Exercise prompt: Drop the pictures and restate the rest of the listing word for word.

Collected data:
◇ ◇ ◇ ◇ ◇ ◇ ◇
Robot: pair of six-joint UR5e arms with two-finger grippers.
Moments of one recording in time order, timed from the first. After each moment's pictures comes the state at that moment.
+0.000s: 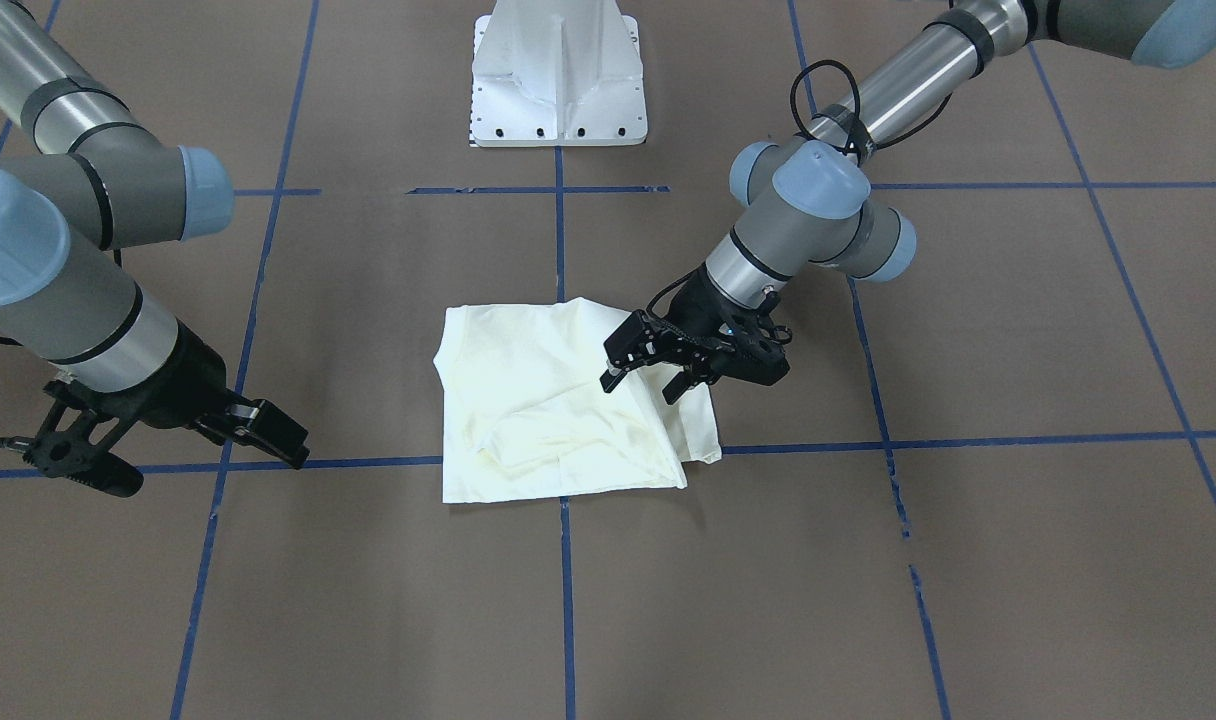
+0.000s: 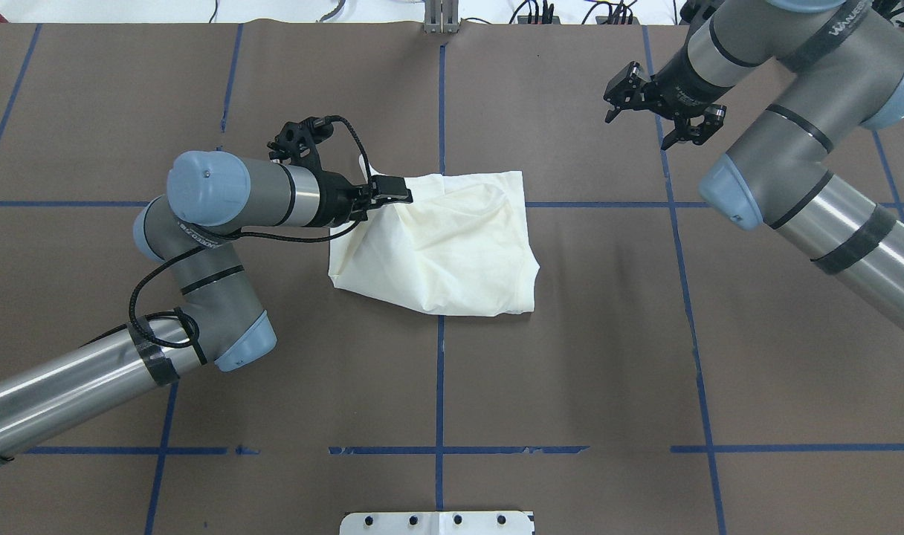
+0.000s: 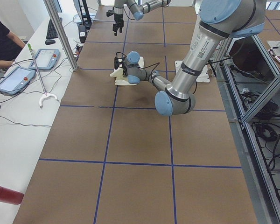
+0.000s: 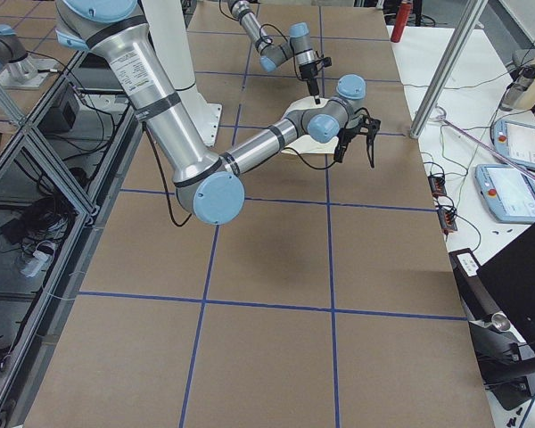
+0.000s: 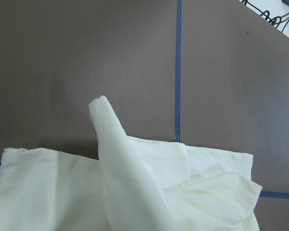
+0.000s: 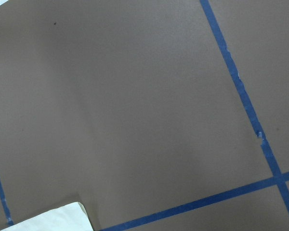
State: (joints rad) left arm -0.63 -2.20 -1.30 -2.64 -1.84 -1.50; right arm 0.99 -1.03 1.53 -1.30 2.21 1.30
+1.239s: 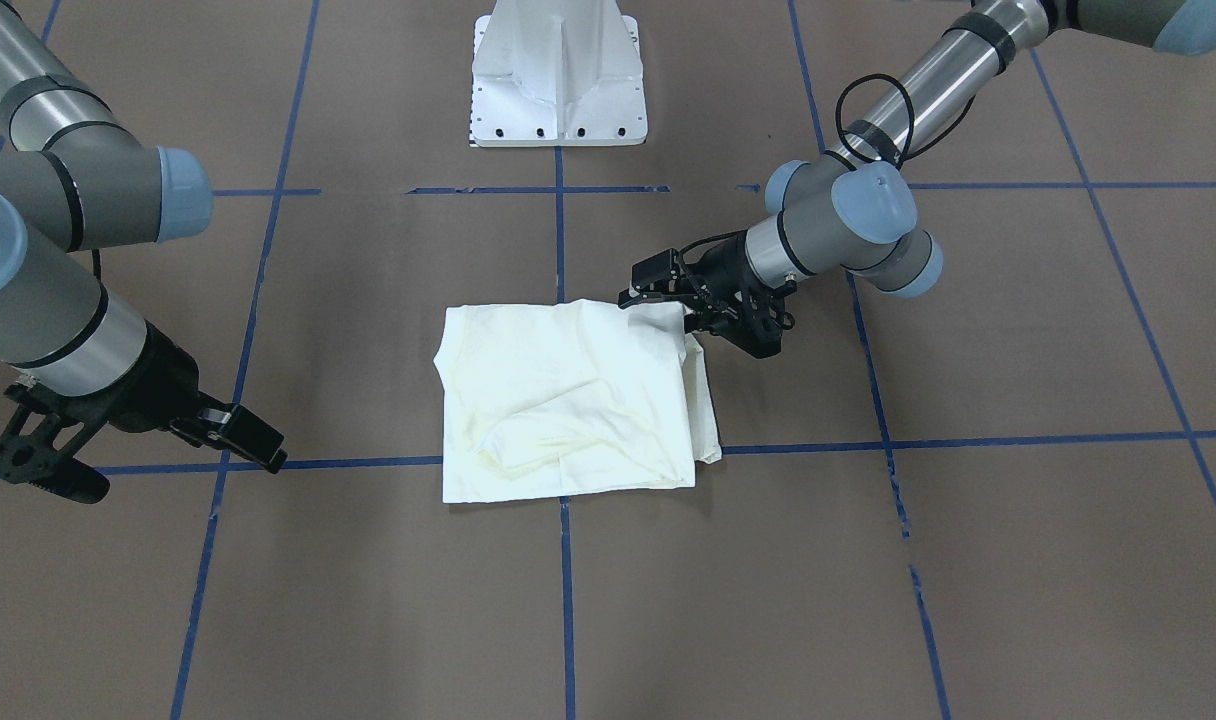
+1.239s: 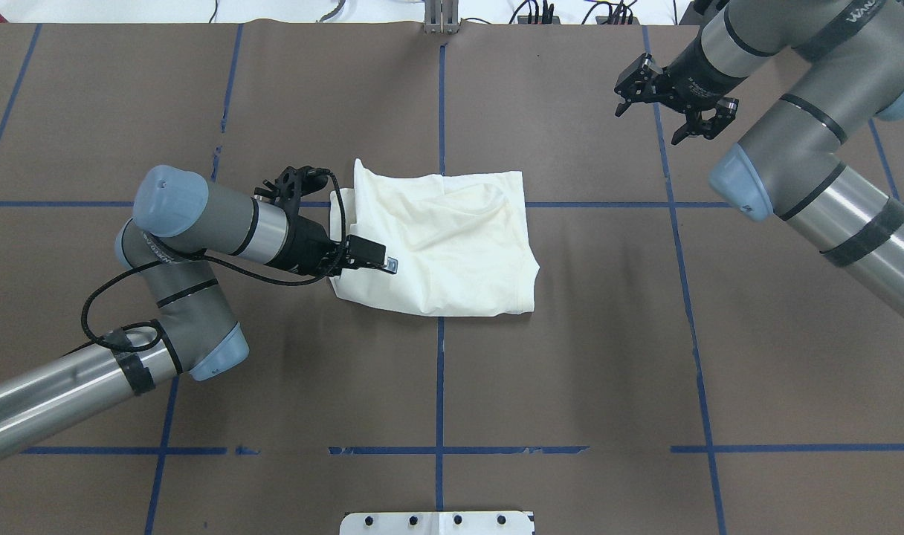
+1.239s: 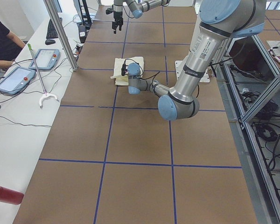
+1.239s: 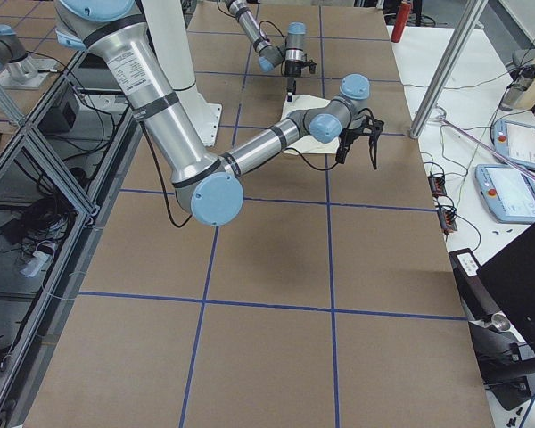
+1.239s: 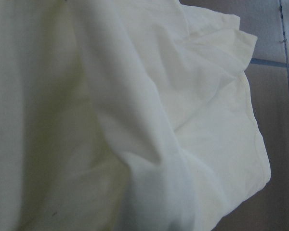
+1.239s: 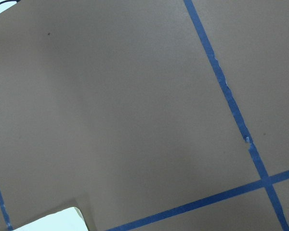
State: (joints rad) left arm -0.61 -2.10 -1.32 -2.85 -2.20 -1.44; right arm 1.01 -1.03 1.54 -1.33 2.23 1.29
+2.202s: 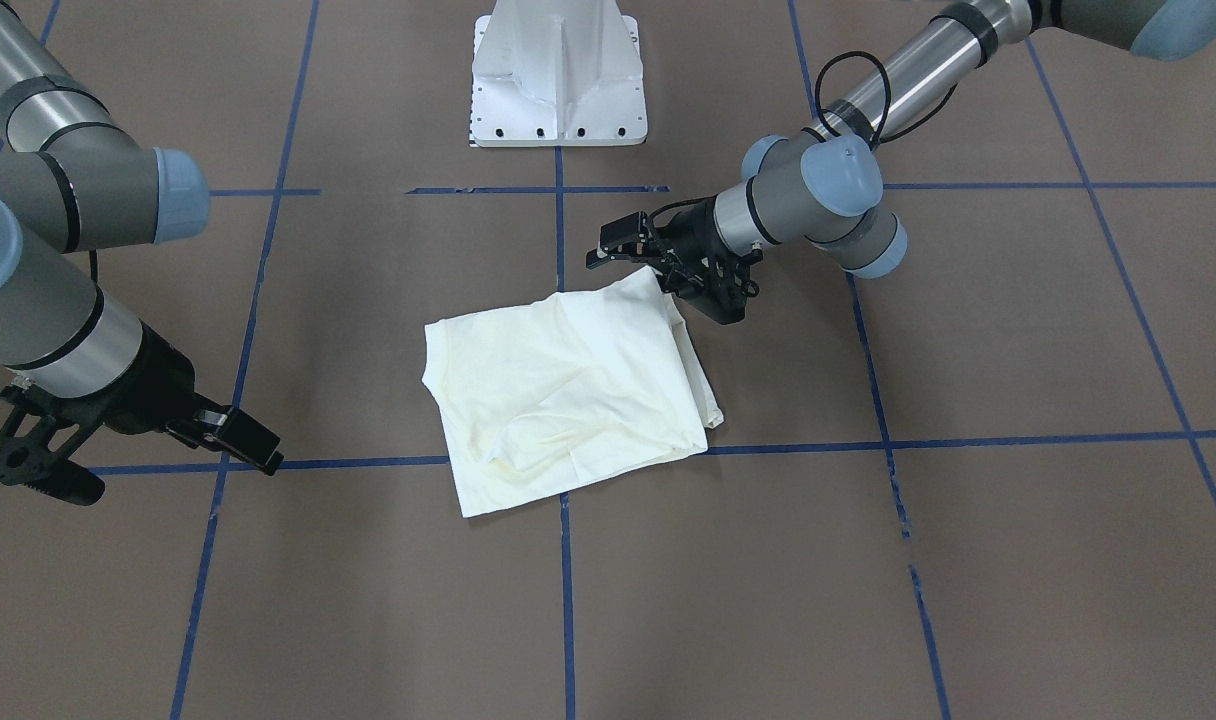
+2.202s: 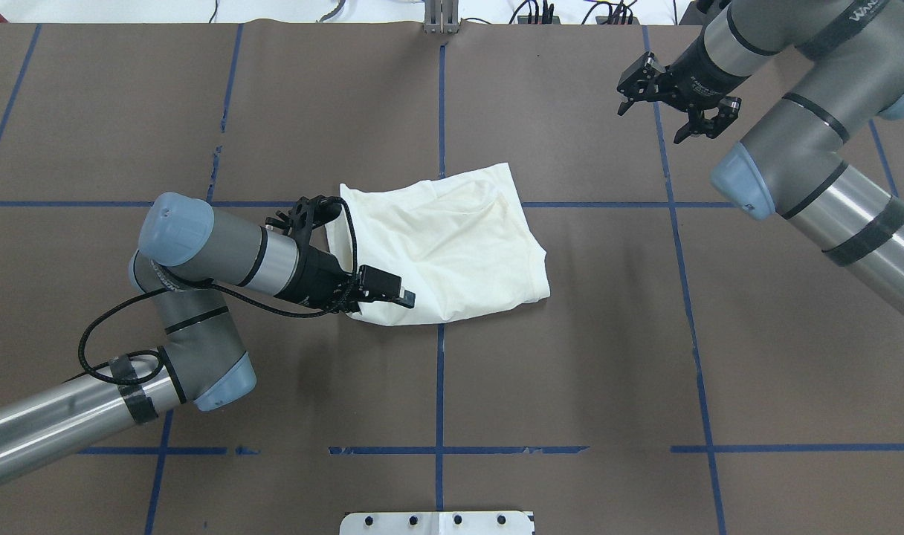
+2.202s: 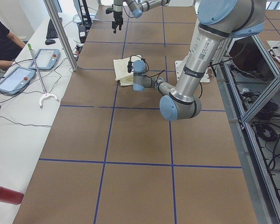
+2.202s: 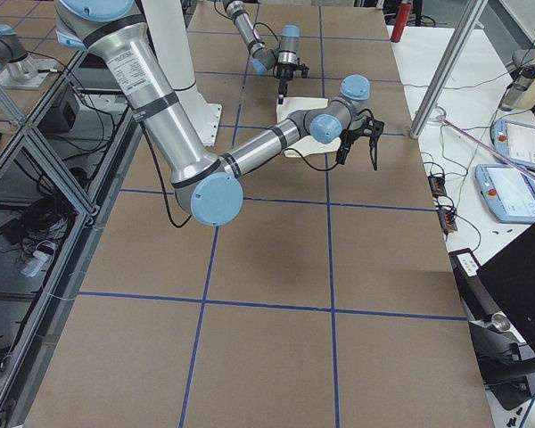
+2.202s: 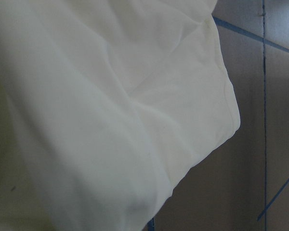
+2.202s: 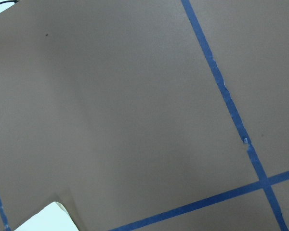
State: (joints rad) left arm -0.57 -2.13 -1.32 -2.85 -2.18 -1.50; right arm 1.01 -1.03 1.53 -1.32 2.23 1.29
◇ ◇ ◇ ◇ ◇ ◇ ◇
Output of the exercise:
Robot: pair of six-joint UR5e arms with two-finger grippers.
Moments of one recording in time order, timed from the first. After each moment's pictures comes the state at that moment.
+0.000s: 
+0.000s: 
+0.000s: 
+0.000s: 
+0.000s: 
+0.000s: 
State: (joints rad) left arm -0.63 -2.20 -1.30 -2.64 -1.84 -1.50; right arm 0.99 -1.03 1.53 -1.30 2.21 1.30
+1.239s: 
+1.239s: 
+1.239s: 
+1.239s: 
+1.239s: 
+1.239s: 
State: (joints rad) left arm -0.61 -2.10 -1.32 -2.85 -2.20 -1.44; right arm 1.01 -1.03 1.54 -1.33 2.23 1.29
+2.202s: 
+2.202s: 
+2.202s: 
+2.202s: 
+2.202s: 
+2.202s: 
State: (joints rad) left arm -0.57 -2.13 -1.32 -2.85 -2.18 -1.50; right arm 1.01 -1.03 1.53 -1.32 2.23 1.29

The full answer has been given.